* WHAT THE TASK REQUIRES: Within the data that follows, how many lines contain the word "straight"? Reply with only the number.

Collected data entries
----
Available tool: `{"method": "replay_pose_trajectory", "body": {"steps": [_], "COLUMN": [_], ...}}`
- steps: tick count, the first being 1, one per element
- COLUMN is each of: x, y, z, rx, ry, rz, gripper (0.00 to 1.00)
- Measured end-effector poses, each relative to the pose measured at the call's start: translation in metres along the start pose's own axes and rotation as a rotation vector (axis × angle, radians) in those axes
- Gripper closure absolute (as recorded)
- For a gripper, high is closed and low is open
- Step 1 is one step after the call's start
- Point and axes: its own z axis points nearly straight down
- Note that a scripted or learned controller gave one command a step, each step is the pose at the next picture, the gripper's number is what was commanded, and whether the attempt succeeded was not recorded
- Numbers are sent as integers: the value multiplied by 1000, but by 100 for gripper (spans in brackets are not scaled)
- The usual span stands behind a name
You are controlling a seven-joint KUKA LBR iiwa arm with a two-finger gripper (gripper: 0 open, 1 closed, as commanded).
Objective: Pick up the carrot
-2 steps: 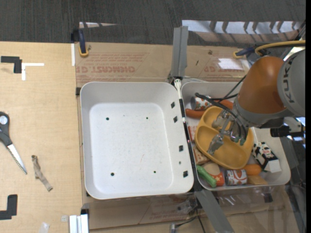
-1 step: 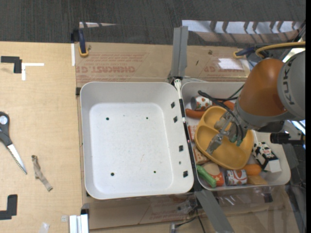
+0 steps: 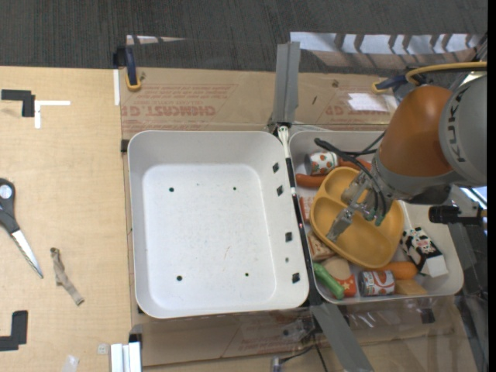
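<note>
While the arm (image 3: 434, 142) reaches in from your right, its gripper (image 3: 358, 211) hangs over the yellow divided plate (image 3: 364, 231) in the right bin (image 3: 453, 281); the fingers point down toward the plate, and you cannot tell whether they are spread or closed. On the grey casing at the frame's right edge you can read part of the KUKA lettering. The cardboard (image 3: 201, 103) behind the bins carries red printing that reads reversed and stays unclear. The carrot (image 3: 308, 181) lies against the right bin's left wall, just beside the plate's upper left rim, below a small can (image 3: 321, 161) with an orange label. A red-labelled can (image 3: 377, 283) lies near the front wall; its text is too small to read. The left bin (image 3: 205, 219) sits alongside, and scissors (image 3: 15, 235) rest on the wooden bench (image 3: 62, 177).
</note>
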Motion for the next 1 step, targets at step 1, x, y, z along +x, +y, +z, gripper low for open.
{"method": "replay_pose_trajectory", "body": {"steps": [1], "x": [-8], "y": [1], "z": [-15], "rx": [-7], "ry": [-26], "rz": [0], "gripper": [100]}}
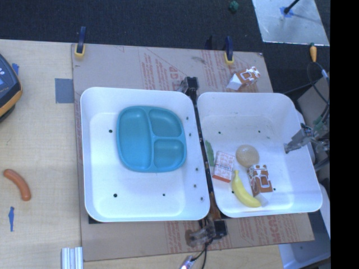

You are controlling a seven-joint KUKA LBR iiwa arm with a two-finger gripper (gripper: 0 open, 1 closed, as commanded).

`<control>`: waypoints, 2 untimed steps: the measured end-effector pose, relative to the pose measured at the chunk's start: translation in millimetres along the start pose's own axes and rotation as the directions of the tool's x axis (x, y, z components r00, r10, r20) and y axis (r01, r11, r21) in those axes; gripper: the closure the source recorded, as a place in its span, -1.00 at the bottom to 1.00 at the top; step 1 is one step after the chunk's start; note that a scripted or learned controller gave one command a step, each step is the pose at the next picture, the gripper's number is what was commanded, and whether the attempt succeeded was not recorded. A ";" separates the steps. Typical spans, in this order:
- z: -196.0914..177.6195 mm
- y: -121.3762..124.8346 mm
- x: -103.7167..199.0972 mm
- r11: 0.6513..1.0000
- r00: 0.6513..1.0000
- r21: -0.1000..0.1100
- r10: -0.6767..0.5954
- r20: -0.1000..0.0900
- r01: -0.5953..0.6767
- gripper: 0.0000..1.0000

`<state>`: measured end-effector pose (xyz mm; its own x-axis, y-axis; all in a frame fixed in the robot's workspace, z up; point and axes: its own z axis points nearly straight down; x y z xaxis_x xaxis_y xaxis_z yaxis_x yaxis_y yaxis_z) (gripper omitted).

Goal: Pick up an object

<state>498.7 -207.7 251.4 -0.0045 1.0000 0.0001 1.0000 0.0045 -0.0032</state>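
Bottom of camera view: banana [245, 190] lies at the near edge of the right bin [280, 106], with a small brown-and-white carton [261, 179] touching its right side, a pale round item [247, 154] just behind, a red-and-white packet [224, 166] to the left and a green thing [209, 151] against the dividing wall. Left bin [90, 150] carries a blue divided plate [151, 138]. Gripper [294, 145] sits at the right bin's right rim, well apart from the cluster; you can't tell its state from here, too small and dark. Nothing is held. My read: approach step, no pick made yet. Next you need a traverse left over the cluster, then a descent on one item; the round one looks least crowded. On the surface outside: a sausage [18, 184] far left, another carton [243, 78] behind the bins.
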 end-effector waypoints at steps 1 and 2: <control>100.2 48.6 38.0 1.000 1.000 0.002 -0.002 0.000 0.002 -1.00; 159.8 101.1 59.3 1.000 1.000 0.001 -0.002 0.001 0.002 -1.00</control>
<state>599.0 -148.0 91.2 -0.0061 1.0000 -0.0010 1.0000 0.0061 -0.0039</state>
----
* EXERCISE RESPONSE: 2